You're right, that by standards, it had a default format. The existence of different format options in .net is evidence enough that others use different formats, and that other formats are de facto standards for their own frameworks.

khellang commented 4 years ago

Are you arguing against your own proposal? Im confused by what you're suggesting (not trying to be awkward!) Adding an optional parameter with a default value won't cause a big performance hit.

I'm asking what your comment was about, since I don't see what value it added if it was basically saying exactly what the proposal says 😅

You're right, that by standards, it had a default format. The existence of different format options in .net is evidence enough that others use different formats, and that other formats are de facto standards for their own frameworks.

Sure, and if you're using something non-standard, I think it's only reasonable that you have to tweak the (de-)serializer to fit your needs, i.e. write a custom converter 😄

Anyway, @layomia's comment was a workaround, not a solution. This issue tracks the API additions needed to tweak the behavior.

JinsPeter commented 3 years ago

Can someone add a CustomConverter that works? I tried and stopped wondering

layomia commented 3 years ago

From @AntonIOIOIO in https://github.com/dotnet/runtime/issues/59474:

Description

When you call GetGuid() from JsonElement the only valid format is 00000000-0000-0000-0000-000000000000?

Why is that?

https://github.com/dotnet/corefx/blob/master/src/System.Text.Json/src/System/Text/Json/Node/JsonString.cs

The code is hardcoded to "D". public Guid GetGuid() => Guid.ParseExact(_value, "D");

layomia commented 3 years ago

We should consider this issue a general one for extended Guid support across the System.Text.Json types - serializer, reader, writer, DOMs etc.

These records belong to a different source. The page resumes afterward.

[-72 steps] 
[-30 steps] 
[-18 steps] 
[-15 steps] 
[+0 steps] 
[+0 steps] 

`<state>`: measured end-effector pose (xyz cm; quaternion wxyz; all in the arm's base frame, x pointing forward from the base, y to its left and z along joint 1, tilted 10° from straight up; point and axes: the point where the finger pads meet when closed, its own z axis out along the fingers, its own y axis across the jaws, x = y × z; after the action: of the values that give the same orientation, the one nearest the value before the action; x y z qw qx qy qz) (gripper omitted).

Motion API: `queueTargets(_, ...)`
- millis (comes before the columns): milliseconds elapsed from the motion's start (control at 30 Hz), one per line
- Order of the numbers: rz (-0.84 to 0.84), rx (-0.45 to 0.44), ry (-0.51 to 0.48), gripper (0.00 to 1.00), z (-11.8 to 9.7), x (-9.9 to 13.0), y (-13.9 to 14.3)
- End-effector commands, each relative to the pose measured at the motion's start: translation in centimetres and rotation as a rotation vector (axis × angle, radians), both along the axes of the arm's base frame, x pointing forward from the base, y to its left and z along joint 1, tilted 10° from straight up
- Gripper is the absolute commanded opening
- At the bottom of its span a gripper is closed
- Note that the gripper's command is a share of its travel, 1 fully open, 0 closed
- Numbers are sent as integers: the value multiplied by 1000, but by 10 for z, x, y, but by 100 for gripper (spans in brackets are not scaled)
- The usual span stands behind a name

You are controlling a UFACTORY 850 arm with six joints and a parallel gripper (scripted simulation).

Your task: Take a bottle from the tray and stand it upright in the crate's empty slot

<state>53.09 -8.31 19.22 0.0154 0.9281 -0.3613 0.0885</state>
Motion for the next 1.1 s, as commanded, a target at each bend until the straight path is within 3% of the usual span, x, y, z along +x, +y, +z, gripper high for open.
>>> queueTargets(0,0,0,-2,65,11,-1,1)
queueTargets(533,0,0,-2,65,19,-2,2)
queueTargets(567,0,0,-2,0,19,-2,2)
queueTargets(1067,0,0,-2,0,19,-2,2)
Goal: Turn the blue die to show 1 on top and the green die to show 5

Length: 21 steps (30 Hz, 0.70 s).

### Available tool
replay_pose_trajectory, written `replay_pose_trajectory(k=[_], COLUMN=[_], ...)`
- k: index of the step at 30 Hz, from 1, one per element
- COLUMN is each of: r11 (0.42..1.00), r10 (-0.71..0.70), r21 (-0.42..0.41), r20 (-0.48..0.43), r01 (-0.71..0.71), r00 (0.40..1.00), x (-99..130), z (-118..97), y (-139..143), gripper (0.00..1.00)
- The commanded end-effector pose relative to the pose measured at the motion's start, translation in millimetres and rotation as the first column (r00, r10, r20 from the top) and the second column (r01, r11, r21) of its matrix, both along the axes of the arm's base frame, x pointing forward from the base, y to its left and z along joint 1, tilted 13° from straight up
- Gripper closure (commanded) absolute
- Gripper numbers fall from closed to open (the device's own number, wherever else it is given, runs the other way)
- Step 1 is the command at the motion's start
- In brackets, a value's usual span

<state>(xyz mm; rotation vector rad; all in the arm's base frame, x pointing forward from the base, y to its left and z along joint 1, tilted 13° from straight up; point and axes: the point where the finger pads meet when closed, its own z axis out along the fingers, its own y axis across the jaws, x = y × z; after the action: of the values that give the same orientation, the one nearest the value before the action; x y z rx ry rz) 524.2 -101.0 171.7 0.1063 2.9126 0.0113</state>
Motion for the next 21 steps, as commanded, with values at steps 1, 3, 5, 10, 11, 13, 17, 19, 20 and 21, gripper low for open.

eiriktsarpalis commented 3 years ago

A concern I have about the proposal is that the new Guid overloads in Utf8JsonWriter/Utf8JsonReader:

  1. Push more serialization concerns to the Utf8JsonWriter/Utf8JsonReader layer.
  2. Don't directly resolve the motivating use case: users still need to author and register a custom converter that calls into the new methods.

I'm wondering if instead it might make more sense to:

  1. Make the converter more lenient by default (accept both 'D' and 'N' formats and potentially others). Would need to measure potential perf regressions here.
  2. Add APIs to Utf8JsonWriter/Utf8JsonReader that make authoring the proposed Guid overloads practical (read: zero allocation) via user-defined extension methods. This is already possible on the writer side and we're planning on similar functionality on the reader via https://github.com/dotnet/runtime/issues/54410.
LeaFrock commented 1 year ago

As I read in #77020, this issue seems won't be solved in .NET 8?

davhdavh commented 1 year ago

It is quite silly considering that most other places, N variants of GUIDs work just fine. E.g. PageModel parameters, or [FromQuery] properties

JustArchi commented 8 months ago

Still an issue as of .NET 8, I'd love to see this getting more attention, as I don't see any real reason why only standard format of Guid is supported.

internal sealed class GuidJsonConverter : JsonConverter<Guid> {
    public override Guid Read(ref Utf8JsonReader reader, Type typeToConvert, JsonSerializerOptions options) {
        try {
            return Guid.Parse(reader.GetString()!);
        } catch {
            // Throw JsonException instead, which will be converted into standard message by STJ
            throw new JsonException();
        }
    }

    public override void Write(Utf8JsonWriter writer, Guid value, JsonSerializerOptions options) {
        writer.WriteStringValue(value.ToString());
    }
}

This custom converter does the trick, even if naturally it could be done better with underlying implementation.

nicolashemery commented 8 months ago

Hello,

I've the same issue to use FromBodyAttributes on AzureFunction. For now i'm using @JustArchi solution (thanks). But i agree with the global spirit of that thread, that the serializer by default should support more format option, or to allow parametrization.